→ Data shown
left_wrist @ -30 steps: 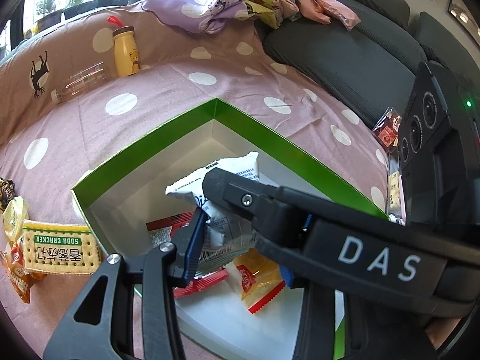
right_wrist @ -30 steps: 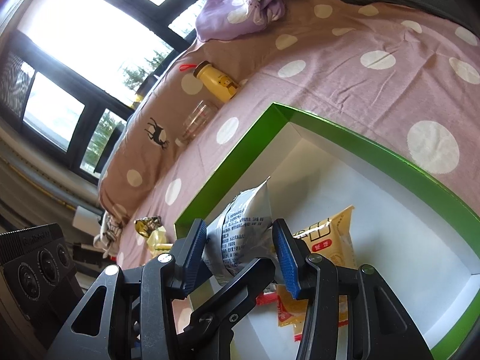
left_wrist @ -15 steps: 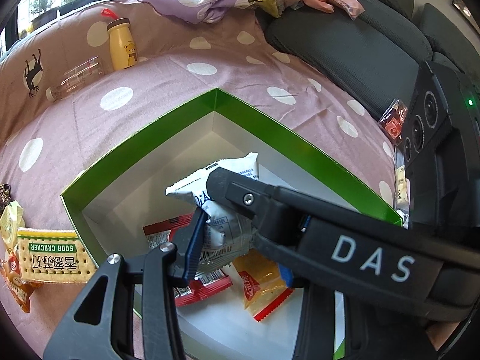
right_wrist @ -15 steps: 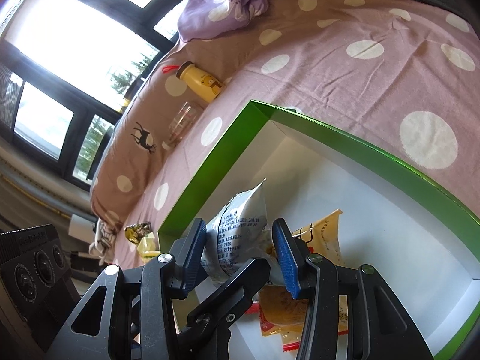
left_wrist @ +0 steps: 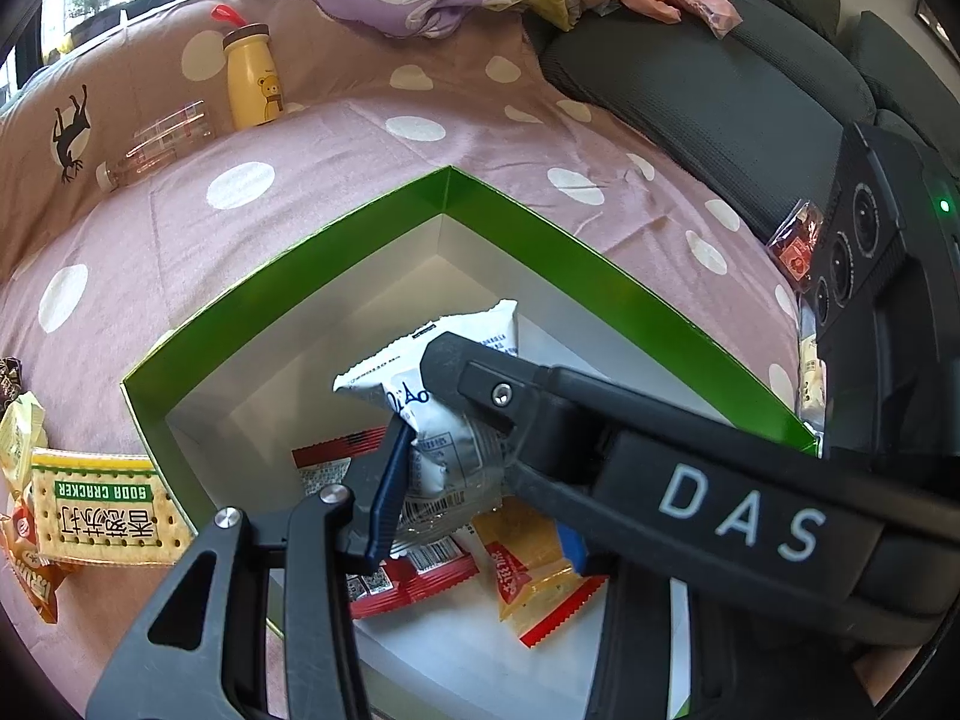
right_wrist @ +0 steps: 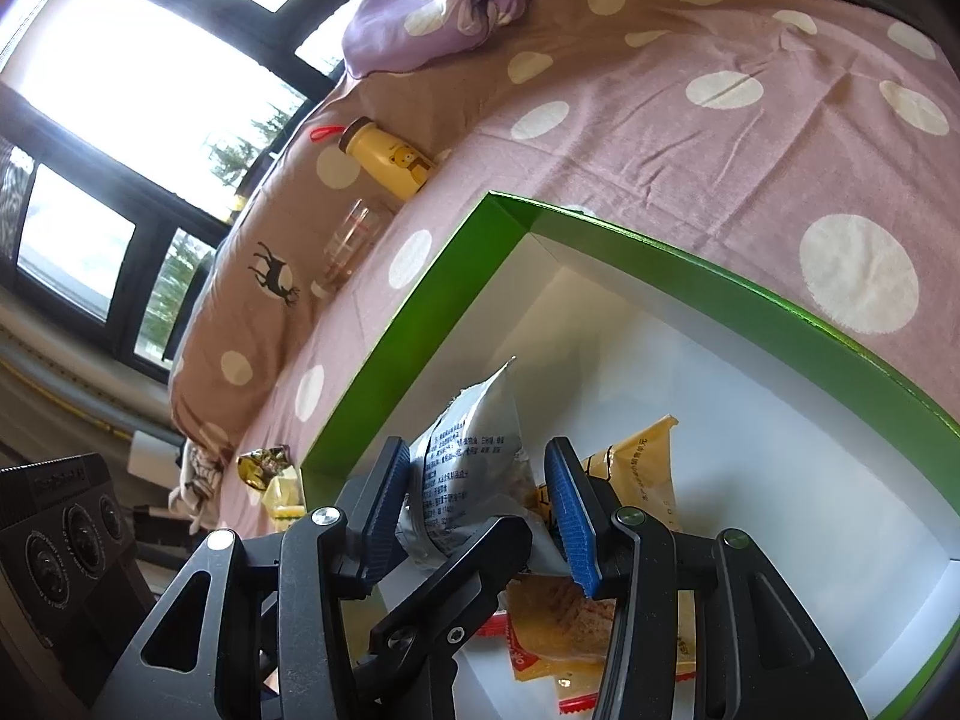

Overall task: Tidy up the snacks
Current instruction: 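Lower the white bag into the box and open the right gripper, then move the right gripper to the pile and grasp the yellow snack bag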

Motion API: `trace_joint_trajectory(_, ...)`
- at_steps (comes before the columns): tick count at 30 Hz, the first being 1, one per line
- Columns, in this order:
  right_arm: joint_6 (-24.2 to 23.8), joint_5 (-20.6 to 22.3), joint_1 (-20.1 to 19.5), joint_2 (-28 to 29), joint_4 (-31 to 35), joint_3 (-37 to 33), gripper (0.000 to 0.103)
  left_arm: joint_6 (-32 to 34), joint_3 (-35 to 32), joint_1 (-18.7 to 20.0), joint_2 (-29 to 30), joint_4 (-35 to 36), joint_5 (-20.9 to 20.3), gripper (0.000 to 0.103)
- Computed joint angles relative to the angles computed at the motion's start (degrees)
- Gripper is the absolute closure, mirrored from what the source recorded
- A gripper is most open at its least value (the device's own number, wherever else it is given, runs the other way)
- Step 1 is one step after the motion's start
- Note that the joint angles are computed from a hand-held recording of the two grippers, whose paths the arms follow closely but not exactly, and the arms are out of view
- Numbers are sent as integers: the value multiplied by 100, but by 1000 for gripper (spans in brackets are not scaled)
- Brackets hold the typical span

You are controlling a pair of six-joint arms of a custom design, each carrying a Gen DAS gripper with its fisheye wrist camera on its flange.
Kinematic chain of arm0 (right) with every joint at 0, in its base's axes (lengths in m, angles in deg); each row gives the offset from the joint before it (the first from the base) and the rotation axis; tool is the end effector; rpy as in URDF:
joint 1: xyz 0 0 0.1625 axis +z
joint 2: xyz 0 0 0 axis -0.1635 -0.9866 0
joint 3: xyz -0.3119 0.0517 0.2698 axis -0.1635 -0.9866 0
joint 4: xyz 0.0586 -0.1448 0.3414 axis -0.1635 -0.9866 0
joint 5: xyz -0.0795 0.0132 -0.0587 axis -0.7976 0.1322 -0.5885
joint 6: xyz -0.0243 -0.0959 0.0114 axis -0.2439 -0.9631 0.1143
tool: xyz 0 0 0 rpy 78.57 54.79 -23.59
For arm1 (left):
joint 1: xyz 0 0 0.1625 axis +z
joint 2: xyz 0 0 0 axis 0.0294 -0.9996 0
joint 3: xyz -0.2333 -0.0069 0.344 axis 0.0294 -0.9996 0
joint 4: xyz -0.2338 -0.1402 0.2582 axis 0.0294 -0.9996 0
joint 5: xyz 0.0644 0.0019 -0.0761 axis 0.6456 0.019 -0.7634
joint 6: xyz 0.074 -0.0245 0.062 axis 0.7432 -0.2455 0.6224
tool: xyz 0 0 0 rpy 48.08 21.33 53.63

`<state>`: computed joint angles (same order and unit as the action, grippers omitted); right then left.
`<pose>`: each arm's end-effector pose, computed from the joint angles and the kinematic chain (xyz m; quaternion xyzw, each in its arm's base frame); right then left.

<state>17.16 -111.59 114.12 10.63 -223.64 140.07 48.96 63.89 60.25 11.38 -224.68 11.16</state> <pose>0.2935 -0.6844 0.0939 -0.0436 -0.9418 0.3323 0.0255 -0.1865 -0.7282 0.2380 0.2648 0.9230 -0.1984 0.1965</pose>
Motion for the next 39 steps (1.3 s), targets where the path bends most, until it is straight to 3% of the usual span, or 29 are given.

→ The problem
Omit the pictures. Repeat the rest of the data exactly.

→ Answer area
left_wrist @ -30 steps: 
right_wrist @ -30 steps: 
left_wrist @ -15 steps: 
right_wrist @ -15 steps: 
left_wrist @ +0 steps: 
right_wrist @ +0 steps: 

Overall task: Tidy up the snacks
Current instruction: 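Lower the white bag into the box and open the right gripper, then move the right gripper to the pile and grasp the yellow snack bag
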
Motion API: `trace_joint_trajectory(_, ...)`
- at_steps (comes before the columns): tick count at 30 Hz, the first being 1, one per line
- Columns, in this order:
  right_arm: joint_6 (-24.2 to 23.8), joint_5 (-20.6 to 22.3), joint_1 (-20.1 to 19.5), joint_2 (-28 to 29), joint_4 (-31 to 35), joint_3 (-37 to 33), gripper (0.000 to 0.103)
  left_arm: joint_6 (-32 to 34), joint_3 (-35 to 32), joint_1 (-18.7 to 20.0), joint_2 (-29 to 30), joint_4 (-35 to 36), joint_5 (-20.9 to 20.3), gripper (0.000 to 0.103)
- Computed joint angles relative to the angles computed at the motion's start (degrees)
- Gripper is the absolute closure, mirrored from what the source recorded
- A gripper is most open at its least value (the device's own number, wherever else it is given, runs the other way)
- Step 1 is one step after the motion's start
- Note that the joint angles are computed from a hand-held recording of the two grippers, whose paths the arms follow closely but not exactly, and the arms are out of view
- Numbers are sent as integers: the value multiplied by 100, but by 1000 for gripper (spans in brackets are not scaled)
- Brackets hold the typical span

You are controlling a pair of six-joint arms of a custom design, each carrying a Gen DAS gripper with its fisheye wrist camera on its flange.
Kinematic chain of arm0 (right) with every joint at 0, in its base's axes (lengths in m, angles in deg); each row gives the offset from the joint before it (the first from the base) and the rotation axis; tool is the end effector; rpy as in URDF:
joint 1: xyz 0 0 0.1625 axis +z
joint 2: xyz 0 0 0 axis -0.1635 -0.9866 0
joint 3: xyz -0.3119 0.0517 0.2698 axis -0.1635 -0.9866 0
joint 4: xyz 0.0586 -0.1448 0.3414 axis -0.1635 -0.9866 0
joint 5: xyz -0.0795 0.0132 -0.0587 axis -0.7976 0.1322 -0.5885
joint 6: xyz -0.0243 -0.0959 0.0114 axis -0.2439 -0.9631 0.1143
tool: xyz 0 0 0 rpy 78.57 54.79 -23.59
For arm1 (left):
joint 1: xyz 0 0 0.1625 axis +z
joint 2: xyz 0 0 0 axis 0.0294 -0.9996 0
joint 3: xyz -0.2333 -0.0069 0.344 axis 0.0294 -0.9996 0
joint 4: xyz -0.2338 -0.1402 0.2582 axis 0.0294 -0.9996 0
joint 5: xyz 0.0644 0.0019 -0.0761 axis 0.6456 0.019 -0.7634
joint 6: xyz 0.074 -0.0245 0.062 axis 0.7432 -0.2455 0.6224
tool: xyz 0 0 0 rpy 48.08 21.33 53.63

`<state>`: computed joint angles (same order and unit as the action, grippers omitted); right then left.
`<pose>`: each arm's end-effector pose, computed from the joint angles and the kinematic chain (xyz m; quaternion xyzw, each in its arm's base frame); right then left.

<state>17.16 -111.59 114.12 10.63 -223.64 140.07 48.96 63.89 60.25 11.38 -224.68 11.16</state> <pose>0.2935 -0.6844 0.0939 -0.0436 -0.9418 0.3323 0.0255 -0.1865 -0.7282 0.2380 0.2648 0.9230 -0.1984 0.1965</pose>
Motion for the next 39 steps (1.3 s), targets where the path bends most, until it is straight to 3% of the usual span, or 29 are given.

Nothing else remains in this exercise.